Since acetone is slightly polar while naphtha is non-polar, this means that varying the ratios and amounts of each will affect the pigments' ability to form hydrogen bonds with the solvent and travel up the paper. The ability of the pigments to form hydrogen bonds with the solvent molecules is important at first, but at some point it may slow down the rise of the pigments on the chromatography paper. This would explain our negative parabolas forming when graphing Rf values of each pigment against the percentages of acetone as a solvent (which is polar and can be a part of hydrogen bonds). Acetone is a slightly polar molecular containing two methyl groups (CH3), which are uncharged, and one carbonyl group (OH), which is what makes the molecule also slightly polar. This overall slight polarity of the molecule means that it can form weak hydrogen bonds and be attracted to other molecules such as the pigments.

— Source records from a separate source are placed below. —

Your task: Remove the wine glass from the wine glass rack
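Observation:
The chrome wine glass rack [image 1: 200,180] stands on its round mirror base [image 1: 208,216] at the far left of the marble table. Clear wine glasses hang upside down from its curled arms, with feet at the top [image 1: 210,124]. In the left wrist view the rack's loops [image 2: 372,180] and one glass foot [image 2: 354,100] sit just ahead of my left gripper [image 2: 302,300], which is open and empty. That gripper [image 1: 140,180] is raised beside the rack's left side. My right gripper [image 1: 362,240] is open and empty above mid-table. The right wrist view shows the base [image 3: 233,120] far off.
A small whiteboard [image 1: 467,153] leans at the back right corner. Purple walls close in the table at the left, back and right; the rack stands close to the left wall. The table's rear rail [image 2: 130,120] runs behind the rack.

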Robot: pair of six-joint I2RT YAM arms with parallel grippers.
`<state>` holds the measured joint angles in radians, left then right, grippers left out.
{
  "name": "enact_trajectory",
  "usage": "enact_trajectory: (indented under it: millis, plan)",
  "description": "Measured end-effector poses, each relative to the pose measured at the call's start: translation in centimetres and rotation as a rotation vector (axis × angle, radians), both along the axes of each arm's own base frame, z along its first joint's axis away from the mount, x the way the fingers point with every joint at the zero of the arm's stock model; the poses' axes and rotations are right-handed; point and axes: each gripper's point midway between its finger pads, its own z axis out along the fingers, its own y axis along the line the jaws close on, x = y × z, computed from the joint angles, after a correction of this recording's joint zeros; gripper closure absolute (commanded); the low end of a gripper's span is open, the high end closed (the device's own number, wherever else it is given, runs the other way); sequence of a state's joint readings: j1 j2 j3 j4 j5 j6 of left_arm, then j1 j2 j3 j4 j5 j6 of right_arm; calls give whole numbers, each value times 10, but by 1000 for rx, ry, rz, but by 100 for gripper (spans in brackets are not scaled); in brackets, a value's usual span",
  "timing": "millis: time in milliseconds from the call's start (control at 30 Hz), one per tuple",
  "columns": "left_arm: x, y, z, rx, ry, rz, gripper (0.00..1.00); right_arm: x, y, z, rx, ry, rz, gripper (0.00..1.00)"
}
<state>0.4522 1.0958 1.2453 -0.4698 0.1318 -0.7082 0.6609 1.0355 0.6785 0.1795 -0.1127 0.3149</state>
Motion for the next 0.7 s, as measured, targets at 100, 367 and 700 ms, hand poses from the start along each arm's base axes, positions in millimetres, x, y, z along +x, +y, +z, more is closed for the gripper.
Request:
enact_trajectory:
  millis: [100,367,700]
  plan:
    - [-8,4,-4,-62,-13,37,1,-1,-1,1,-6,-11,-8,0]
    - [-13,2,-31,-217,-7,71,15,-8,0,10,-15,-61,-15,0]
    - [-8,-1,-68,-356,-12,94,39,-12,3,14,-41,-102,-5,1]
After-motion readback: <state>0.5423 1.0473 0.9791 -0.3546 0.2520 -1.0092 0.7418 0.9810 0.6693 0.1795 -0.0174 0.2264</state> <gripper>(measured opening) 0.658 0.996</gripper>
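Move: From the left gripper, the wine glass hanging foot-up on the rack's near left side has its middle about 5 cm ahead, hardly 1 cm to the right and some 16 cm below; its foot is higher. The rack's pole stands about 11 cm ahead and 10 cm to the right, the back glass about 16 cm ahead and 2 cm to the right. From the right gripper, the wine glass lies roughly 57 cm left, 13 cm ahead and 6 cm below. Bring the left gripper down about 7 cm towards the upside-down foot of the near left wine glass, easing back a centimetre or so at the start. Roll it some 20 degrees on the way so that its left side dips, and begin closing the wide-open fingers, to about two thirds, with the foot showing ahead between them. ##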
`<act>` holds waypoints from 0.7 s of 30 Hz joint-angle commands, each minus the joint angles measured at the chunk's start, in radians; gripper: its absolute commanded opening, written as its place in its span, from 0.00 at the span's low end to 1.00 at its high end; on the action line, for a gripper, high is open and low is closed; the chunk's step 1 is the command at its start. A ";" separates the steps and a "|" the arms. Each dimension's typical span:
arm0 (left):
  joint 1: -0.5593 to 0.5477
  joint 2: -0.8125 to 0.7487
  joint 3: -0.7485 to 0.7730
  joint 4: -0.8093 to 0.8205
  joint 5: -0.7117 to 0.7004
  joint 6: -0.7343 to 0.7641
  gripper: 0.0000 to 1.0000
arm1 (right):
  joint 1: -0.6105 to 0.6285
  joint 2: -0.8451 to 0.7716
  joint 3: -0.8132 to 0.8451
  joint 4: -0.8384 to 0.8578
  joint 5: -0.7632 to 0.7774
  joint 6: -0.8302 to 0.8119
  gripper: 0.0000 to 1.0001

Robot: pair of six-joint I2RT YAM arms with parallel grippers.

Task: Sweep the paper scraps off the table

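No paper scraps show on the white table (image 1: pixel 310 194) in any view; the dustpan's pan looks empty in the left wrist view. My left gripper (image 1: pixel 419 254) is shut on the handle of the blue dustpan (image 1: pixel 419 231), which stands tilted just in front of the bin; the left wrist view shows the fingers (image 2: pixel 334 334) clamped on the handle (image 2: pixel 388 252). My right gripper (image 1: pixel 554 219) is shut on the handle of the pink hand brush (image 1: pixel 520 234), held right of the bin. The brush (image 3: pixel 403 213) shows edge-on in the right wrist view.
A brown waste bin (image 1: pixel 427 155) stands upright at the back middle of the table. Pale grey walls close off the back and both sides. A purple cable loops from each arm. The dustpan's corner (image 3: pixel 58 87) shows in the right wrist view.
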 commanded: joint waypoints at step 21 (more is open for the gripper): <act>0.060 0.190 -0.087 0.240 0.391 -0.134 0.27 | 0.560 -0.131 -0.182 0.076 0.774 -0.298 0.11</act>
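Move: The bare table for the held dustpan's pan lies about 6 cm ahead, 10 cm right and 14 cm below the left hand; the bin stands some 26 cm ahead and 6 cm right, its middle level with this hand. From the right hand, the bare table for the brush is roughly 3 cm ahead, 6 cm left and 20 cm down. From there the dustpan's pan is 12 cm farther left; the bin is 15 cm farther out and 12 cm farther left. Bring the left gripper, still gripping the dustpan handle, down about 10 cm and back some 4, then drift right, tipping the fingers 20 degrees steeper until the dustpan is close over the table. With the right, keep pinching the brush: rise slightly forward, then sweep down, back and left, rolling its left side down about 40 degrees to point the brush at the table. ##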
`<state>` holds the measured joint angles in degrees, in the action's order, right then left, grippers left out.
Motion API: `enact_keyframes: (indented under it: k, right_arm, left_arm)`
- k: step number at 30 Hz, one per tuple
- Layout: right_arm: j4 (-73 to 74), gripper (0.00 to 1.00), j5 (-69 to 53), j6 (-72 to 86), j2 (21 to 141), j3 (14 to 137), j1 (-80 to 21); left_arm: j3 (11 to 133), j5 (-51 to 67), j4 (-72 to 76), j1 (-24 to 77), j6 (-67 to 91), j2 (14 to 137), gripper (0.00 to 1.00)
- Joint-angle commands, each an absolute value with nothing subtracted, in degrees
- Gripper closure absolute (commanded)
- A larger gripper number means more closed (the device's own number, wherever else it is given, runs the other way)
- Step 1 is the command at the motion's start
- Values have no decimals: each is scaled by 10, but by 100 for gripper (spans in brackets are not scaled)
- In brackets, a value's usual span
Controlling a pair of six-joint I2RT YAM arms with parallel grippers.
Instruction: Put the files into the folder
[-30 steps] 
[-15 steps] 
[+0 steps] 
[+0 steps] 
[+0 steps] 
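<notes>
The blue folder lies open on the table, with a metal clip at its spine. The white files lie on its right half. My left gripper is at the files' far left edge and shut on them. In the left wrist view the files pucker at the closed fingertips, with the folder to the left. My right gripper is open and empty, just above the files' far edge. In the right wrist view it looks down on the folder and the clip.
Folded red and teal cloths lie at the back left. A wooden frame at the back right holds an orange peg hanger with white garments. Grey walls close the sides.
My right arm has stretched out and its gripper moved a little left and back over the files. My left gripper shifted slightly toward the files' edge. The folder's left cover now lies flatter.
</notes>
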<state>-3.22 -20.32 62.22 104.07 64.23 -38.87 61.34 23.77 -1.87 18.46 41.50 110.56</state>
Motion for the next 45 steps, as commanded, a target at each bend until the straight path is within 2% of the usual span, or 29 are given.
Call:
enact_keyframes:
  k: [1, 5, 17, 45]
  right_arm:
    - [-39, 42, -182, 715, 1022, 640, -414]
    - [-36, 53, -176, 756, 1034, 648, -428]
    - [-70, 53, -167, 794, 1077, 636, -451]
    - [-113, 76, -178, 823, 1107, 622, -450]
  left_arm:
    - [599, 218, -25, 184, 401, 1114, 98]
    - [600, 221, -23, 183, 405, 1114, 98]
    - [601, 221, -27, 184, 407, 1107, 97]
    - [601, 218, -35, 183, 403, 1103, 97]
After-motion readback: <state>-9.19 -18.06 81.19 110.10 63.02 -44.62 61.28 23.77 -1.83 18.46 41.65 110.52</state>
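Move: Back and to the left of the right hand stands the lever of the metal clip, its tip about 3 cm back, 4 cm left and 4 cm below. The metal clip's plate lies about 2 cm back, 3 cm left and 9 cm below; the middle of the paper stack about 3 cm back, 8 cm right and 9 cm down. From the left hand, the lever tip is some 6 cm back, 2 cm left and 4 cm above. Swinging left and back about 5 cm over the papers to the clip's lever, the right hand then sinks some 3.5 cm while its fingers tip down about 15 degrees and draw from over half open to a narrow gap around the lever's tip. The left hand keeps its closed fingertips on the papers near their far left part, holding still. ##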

Chlorophyll A regression equations:

Quad: y=-0.000189x^2+0.02x+0.126 (r^2 = 0.400)

Linear: y=-.003x+0.336 (r^2=0.0670) Chlorophyll B regression equations:

Quad: y=-1.688x^2+0.0266x+0.017 (r^2 = 0.992)

Linear: y=.00967x+0.204 (r^2=0.781) Beta Carotene regression equations:

Quad: y=-0.000415x^2+0.0405x+0.108 (r^2 = 0.997)

Linear: y=-.000965x+0.569 (r^2=-0.00604) Xanthophyll regression equations:

Quad: y=-0.000183x^2-0.0256x+0.772 (r^2 = 0.933)

Linear: y=-0.00731x+0.569 (r^2=-0.6) Maximums of the Parabolas Formed by Quadratic Regression Chlorophyll A: 43.3% Acetone

Chlorophyll B: 78.6% Acetone

Beta Carotene: 48.8% Acetone

Xanthophyll: 32.1% Acetone

Average: 50.7% Acetone In our hypothesis, we predicted that the data would form negative parabolas with their maximums between the 2:1 and 0:3 ratios of acetone to naphtha. Every one of the pigments formed a negative parabola in quadratic regression, so that part of our hypothesis was correct. To see whether the second part was correct, we can look at where the maximums of the quadratic regression equations fell. We can see that all the pigments had maximums that fell between 30 and 80% acetone. The average maximum was 50.7%, which represents the "ideal" percentage of acetone to maximize the Rf value. Since 50.7% does not lie between our predicted range of 0-33.3% acetone, our hypothesis was only partly correct in that the graphs formed negative parabolas.